• **Problem to work on**
Restate the listing exactly.

• **Records for the task**
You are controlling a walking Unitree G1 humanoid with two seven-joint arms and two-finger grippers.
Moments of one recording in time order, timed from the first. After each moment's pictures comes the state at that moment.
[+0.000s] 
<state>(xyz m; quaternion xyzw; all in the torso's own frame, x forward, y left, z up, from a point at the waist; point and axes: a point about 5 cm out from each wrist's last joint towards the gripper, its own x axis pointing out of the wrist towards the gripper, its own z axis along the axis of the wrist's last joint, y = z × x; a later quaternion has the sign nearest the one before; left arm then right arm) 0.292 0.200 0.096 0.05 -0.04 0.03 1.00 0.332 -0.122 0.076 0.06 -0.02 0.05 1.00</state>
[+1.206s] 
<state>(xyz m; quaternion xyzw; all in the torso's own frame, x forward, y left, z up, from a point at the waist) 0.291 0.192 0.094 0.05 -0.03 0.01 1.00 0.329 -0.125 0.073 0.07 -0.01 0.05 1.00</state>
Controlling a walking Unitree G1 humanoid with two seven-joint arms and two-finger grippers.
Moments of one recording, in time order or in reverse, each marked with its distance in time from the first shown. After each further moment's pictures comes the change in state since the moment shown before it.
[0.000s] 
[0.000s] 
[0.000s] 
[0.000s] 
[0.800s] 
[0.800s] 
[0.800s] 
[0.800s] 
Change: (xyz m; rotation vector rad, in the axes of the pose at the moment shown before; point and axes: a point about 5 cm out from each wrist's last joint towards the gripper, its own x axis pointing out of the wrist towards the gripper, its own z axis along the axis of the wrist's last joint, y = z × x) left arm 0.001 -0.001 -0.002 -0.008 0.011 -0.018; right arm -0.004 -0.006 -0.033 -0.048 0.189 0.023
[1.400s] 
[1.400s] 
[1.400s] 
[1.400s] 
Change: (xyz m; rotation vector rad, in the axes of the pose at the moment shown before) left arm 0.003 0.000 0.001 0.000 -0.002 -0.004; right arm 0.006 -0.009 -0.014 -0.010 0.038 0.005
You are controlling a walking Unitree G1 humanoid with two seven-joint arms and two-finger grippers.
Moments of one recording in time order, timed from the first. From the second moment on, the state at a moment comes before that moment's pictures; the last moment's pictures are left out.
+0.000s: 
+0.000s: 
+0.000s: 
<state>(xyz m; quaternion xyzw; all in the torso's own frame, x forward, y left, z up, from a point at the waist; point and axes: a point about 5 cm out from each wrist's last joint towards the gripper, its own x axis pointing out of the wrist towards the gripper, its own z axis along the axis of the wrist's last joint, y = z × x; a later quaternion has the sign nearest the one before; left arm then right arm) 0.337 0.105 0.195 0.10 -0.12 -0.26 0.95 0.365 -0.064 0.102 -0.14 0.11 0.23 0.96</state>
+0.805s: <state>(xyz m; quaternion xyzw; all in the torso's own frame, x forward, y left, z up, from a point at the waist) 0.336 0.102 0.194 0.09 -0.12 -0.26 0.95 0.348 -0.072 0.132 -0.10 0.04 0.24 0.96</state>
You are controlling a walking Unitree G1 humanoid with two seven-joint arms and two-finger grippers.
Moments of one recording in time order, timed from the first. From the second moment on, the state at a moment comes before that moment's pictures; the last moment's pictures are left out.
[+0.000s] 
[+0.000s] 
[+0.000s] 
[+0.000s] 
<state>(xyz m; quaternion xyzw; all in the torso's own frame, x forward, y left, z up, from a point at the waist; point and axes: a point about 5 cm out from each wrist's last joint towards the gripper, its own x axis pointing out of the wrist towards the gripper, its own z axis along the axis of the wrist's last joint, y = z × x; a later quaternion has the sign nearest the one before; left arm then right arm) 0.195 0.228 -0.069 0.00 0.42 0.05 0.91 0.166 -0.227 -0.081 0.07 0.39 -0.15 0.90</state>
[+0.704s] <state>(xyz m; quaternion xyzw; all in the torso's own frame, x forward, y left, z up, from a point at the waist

• **Your solution**
You are controlling a walking Unitree G1 humanoid with two seven-joint arms and two-finger grippers.
Moments of one recording in time order, timed from the first. After each moment's pictures comes the state at that moment.
[+0.000s] 
<state>(xyz m; quaternion xyzw; all in the torso's own frame, x forward, y left, z up, from a point at the waist; point and axes: a point about 5 cm out from each wrist's last joint towards the gripper, its own x axis pointing out of the wrist towards the gripper, its own z axis along the axis of the wrist's last joint, y = z × x; a later quaternion has the sign nearest the one before; left arm then right arm) 0.292 0.200 0.096 0.05 -0.04 0.03 1.00 0.332 -0.122 0.076 0.06 -0.02 0.05 1.00</state>
[+1.206s] 
<state>(xyz m; quaternion xyzw; all in the torso's own frame, x forward, y left, z up, from a point at the waist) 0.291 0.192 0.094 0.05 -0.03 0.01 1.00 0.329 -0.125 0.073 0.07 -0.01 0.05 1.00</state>
Controlling a walking Unitree G1 humanoid with two seven-joint arms and two-finger grippers.
Moments of one recording, in time order or in reverse, each marked with its distance in time from the first shown. After each further moment's pictures comes the change in state since the moment shown before it.
[0.000s] 
[0.000s] 
[0.000s] 
[0.000s] 
[0.800s] 
[0.800s] 
[0.800s] 
[0.800s] 
Change: (xyz m; rotation vector rad, in the axes of the pose at the moment shown before; point and axes: a point about 5 cm out from each wrist's last joint towards the gripper, its own x axis pointing out of the wrist towards the gripper, its own z axis along the axis of the wrist's last joint, y = z × x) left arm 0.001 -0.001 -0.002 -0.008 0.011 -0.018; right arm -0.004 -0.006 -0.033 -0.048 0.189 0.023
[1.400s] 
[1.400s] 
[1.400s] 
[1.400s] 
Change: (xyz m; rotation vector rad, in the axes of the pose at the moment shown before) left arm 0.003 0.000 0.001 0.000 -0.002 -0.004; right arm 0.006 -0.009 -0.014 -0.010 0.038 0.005
You are controlling a walking Unitree G1 humanoid with two seven-joint arms and two-finger grippers.
Moments of one recording in time order, timed from the first. From the second moment on, the state at a moment comes before that moment's pictures; the last moment's pictures are left out.
+0.000s: 
+0.000s: 
+0.000s: 
<state>(xyz m; quaternion xyzw; all in the torso's own frame, x forward, y left, z up, from a point at the waist; point and axes: a point about 5 cm out from each wrist's last joint towards the gripper, its own x axis pointing out of the wrist towards the gripper, its own z axis along the axis of the wrist's last joint, y = z × x; a later quaternion has the sign nearest the one before; left arm then right arm) 0.337 0.105 0.195 0.10 -0.12 -0.26 0.95 0.365 -0.064 0.102 -0.14 0.11 0.23 0.96</state>
+0.805s: <state>(xyz m; quaternion xyzw; all in the torso's own frame, x forward, y left, z up, from a point at the waist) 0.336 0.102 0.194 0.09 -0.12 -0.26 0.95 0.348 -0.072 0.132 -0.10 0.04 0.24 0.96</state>
You are controlling a walking Unitree G1 humanoid with two seven-joint arms and two-finger grippers.
Moments of one recording in time order, timed from the first. From the second moment on, the state at a moment comes before that moment's pictures; the last moment's pictures are left out.
[+0.000s] 
[+0.000s] 
[+0.000s] 
[+0.000s] 
<state>(xyz m; quaternion xyzw; all in the torso's own frame, x forward, y left, z up, from a point at the waist; point and axes: a point about 5 cm out from each wrist's last joint towards the gripper, its own x axis pointing out of the wrist towards the gripper, its own z axis along the axis of the wrist's last joint, y = z × x; a later quaternion has the sign nearest the one before; left arm then right arm) 0.195 0.228 -0.069 0.00 0.42 0.05 0.91 0.166 -0.227 -0.081 0.07 0.39 -0.15 0.90</state>
[+0.704s] <state>(xyz m; quaternion xyzw; all in the torso's own frame, x forward, y left, z up, from a point at the waist

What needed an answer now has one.